## DIRECTIONS
Say how many of the lines below hold "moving", writing the number and nothing more.

[Data records]

++++++++

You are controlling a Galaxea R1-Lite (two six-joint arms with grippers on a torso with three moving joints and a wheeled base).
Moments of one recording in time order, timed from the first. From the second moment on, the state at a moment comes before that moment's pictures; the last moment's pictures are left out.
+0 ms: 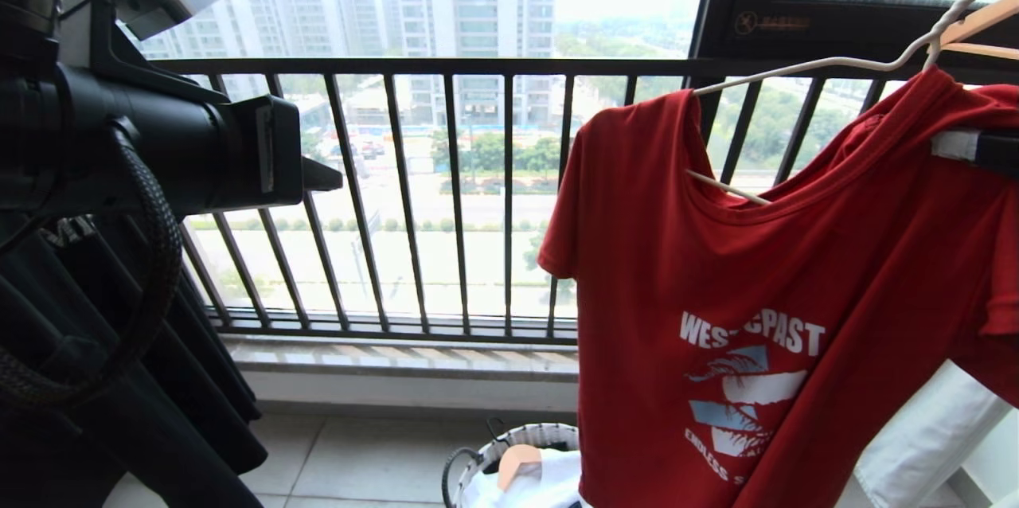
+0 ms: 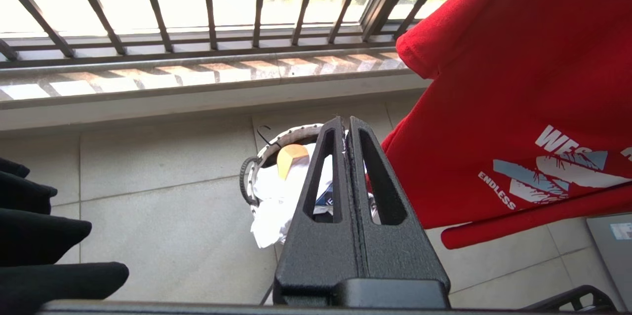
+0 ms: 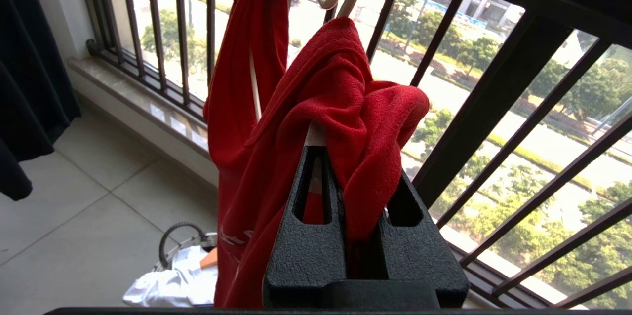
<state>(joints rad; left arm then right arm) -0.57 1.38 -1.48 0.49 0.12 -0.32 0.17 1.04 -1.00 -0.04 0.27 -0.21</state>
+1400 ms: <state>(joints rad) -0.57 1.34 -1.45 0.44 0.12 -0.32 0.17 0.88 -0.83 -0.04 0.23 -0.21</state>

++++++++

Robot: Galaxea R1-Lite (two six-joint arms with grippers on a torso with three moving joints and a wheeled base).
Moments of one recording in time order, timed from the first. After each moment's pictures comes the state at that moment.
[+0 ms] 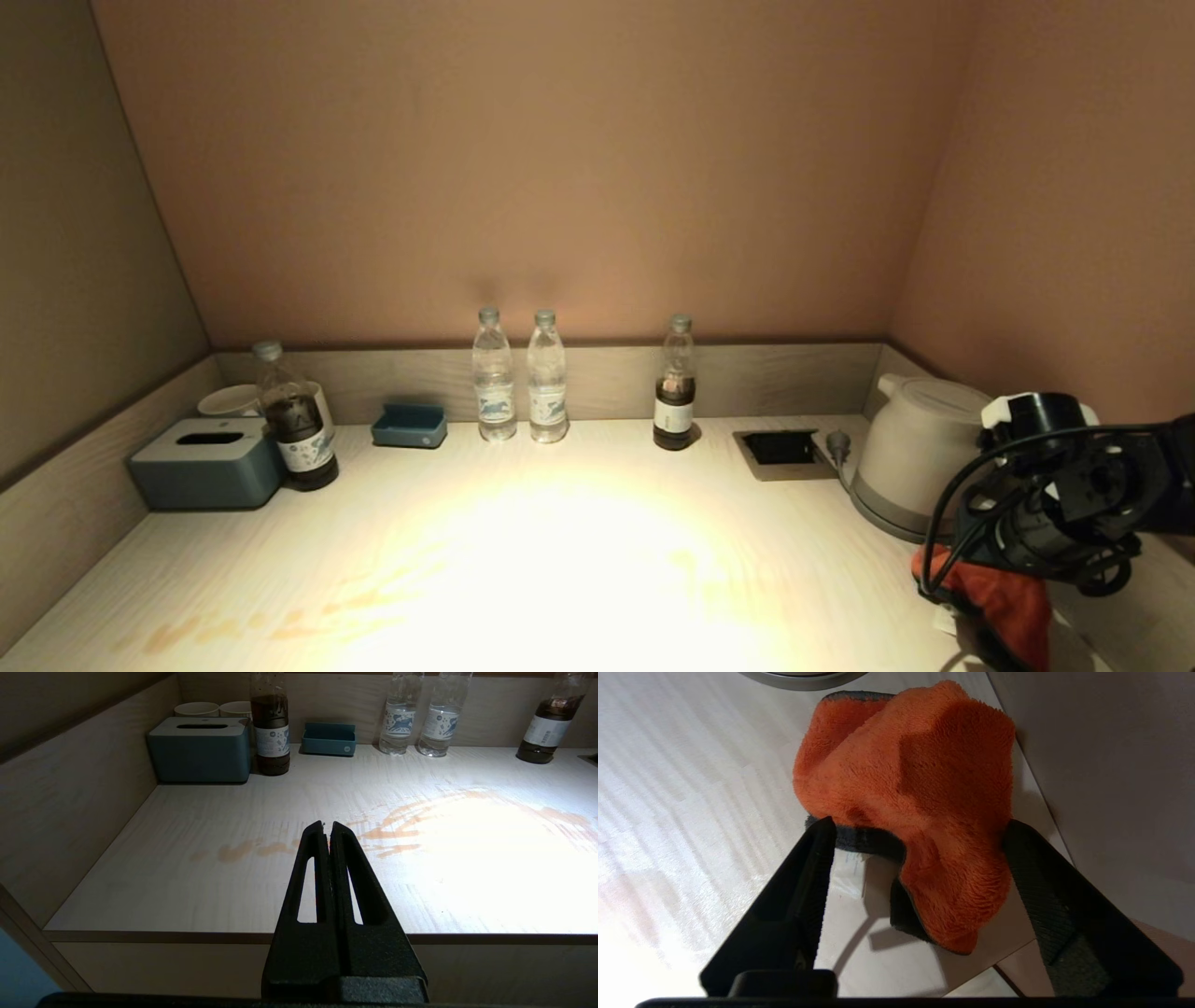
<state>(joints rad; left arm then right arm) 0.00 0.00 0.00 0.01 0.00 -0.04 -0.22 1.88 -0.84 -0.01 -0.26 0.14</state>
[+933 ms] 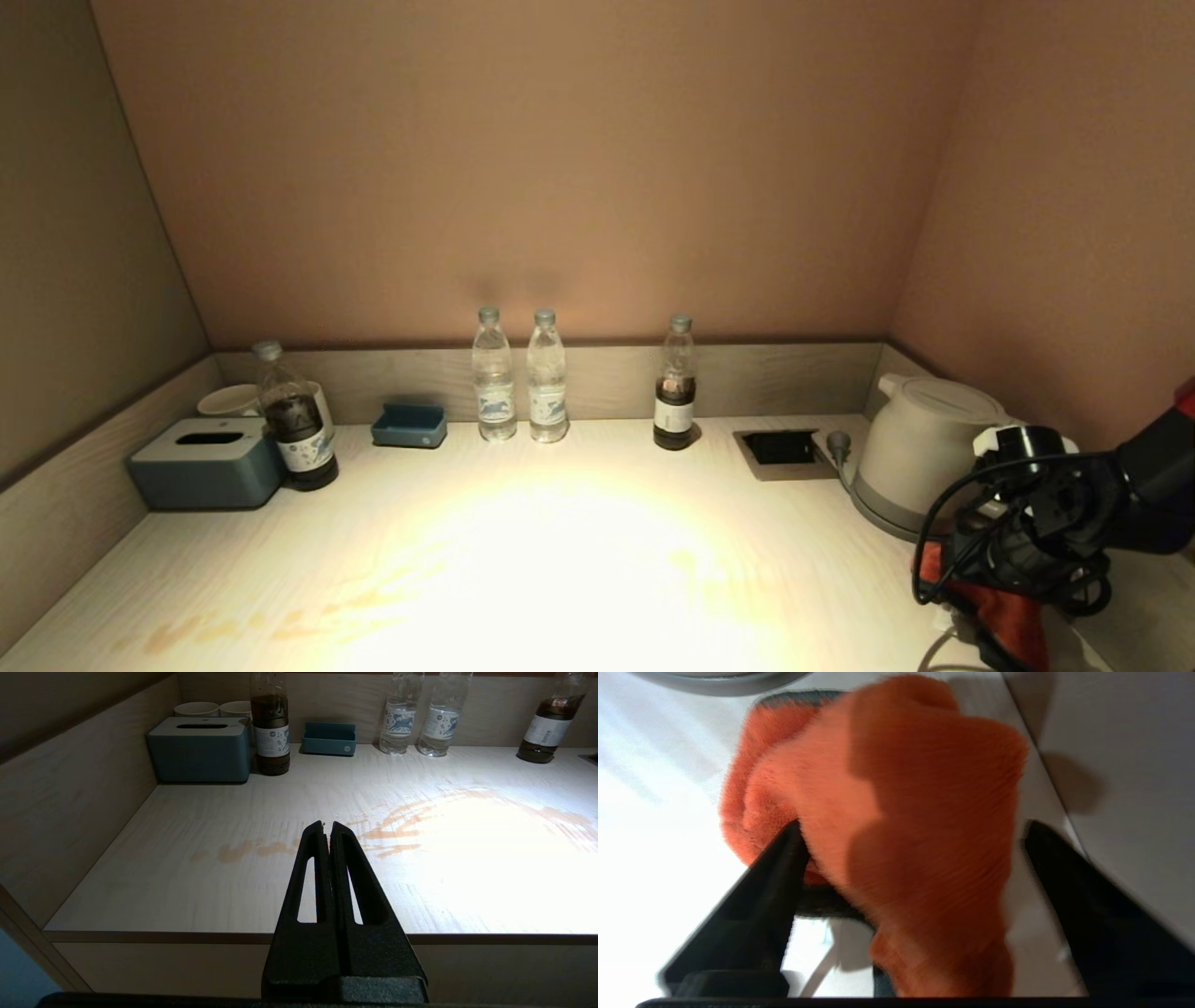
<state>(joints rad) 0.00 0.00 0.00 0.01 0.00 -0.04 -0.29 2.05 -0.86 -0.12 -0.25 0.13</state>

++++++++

## WRITTEN SOLUTION
2